* [Instructions to follow]: Copy out the full data exactly as given; pictures should not be included.

..........

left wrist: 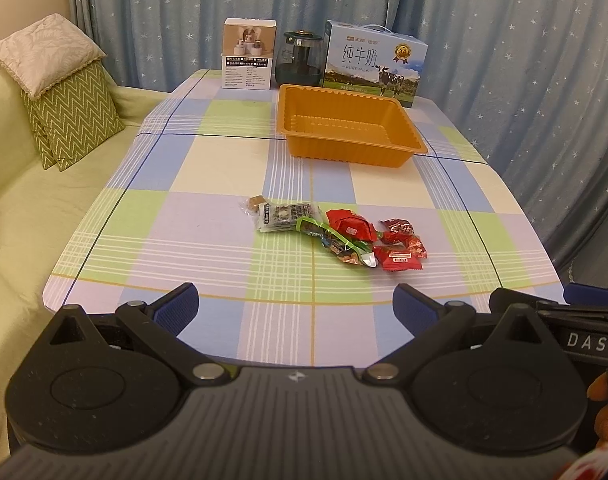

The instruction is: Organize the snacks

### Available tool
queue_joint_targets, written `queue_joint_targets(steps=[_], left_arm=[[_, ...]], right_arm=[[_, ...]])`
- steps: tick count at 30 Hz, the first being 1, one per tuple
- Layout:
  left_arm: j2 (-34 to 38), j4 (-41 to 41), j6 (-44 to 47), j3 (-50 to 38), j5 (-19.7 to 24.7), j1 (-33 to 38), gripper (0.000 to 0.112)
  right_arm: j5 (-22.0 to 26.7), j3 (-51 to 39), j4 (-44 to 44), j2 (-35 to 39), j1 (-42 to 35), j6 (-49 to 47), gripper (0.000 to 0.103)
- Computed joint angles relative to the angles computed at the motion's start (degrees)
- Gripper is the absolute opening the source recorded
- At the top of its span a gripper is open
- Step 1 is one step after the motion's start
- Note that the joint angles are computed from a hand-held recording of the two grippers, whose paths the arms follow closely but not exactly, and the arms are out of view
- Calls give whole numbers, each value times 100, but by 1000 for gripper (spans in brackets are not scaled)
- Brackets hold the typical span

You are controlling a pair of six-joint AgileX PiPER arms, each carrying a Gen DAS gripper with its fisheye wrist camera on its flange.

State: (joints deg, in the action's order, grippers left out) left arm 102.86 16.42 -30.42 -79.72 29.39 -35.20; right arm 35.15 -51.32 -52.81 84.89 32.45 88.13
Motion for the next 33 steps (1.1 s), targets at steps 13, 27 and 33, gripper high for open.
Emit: queue_joint_targets(steps=[13, 27, 33], left_arm=[[-10, -34, 7, -15, 9, -15, 103], [-25, -99, 68, 21, -40, -2, 103], [-25, -75, 45, 29, -49, -8, 103]], right_arm=[[12, 12, -54, 8, 14, 57, 103], [9, 16, -50, 2, 18, 59, 103], [4, 23, -70, 5, 20, 84, 103]])
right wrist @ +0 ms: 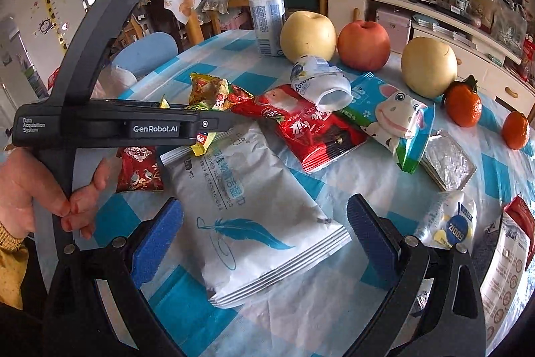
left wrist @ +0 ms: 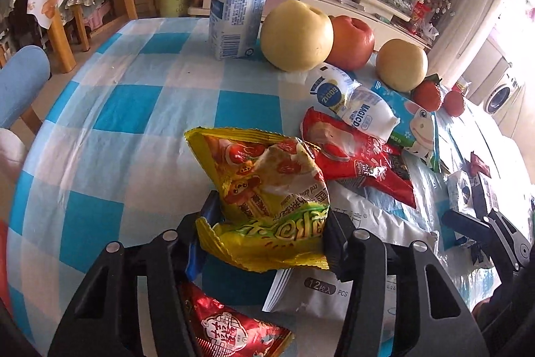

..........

* [Response to the task]:
left wrist: 

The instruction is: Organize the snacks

### Available tool
queue_joint_targets, written `queue_joint_targets(steps=[_], left_arm=[[_, ...]], right_arm=[[_, ...]])`
- steps: tick count at 30 Hz, the first being 1, one per tuple
- Layout:
  left_arm: j2 (-34 to 38), j4 (-41 to 41), j6 (-44 to 47), j3 (-50 to 38), j5 (-19.7 to 24.7), j1 (-33 to 38), gripper (0.000 to 0.112)
  right_arm: j5 (-22.0 to 26.7), j3 (-51 to 39), j4 (-44 to 44), j2 (-35 to 39), j1 (-42 to 35), j6 (-49 to 47), gripper (0.000 to 0.103)
- Computed joint angles relative to the angles computed at the motion's start (degrees)
- Gripper is the absolute opening the source recorded
- At the top of its span a gripper is open
- Step 1 is one step after the motion's start
- Note that the joint angles are computed from a hand-held recording of the two grippers, whose paths the arms follow closely but not exactly, and the arms are out of view
- Calls give whole numbers, each value times 100, but by 1000 for gripper (spans in brackets are not scaled)
- Brackets hold the typical span

You are controlling a pair of six-joint AgileX PiPER arms, each carrying a Gen DAS gripper with its fisheye wrist camera on its flange.

State: (joints deg, in the action's order, grippers left out) left arm 102.86 16.42 -30.42 -79.72 29.39 -35.20; right arm 35.15 -51.32 -52.81 84.89 32.45 88.13
Motion for the next 33 steps (1.1 s), targets at steps 13, 27 and 33, gripper high for open.
Emit: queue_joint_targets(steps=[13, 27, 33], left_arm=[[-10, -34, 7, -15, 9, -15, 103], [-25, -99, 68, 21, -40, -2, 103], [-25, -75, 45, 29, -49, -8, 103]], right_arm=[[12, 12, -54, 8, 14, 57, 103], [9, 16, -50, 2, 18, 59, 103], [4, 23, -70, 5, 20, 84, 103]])
right wrist @ +0 ms: 
left wrist @ +0 ms: 

The required output has been given.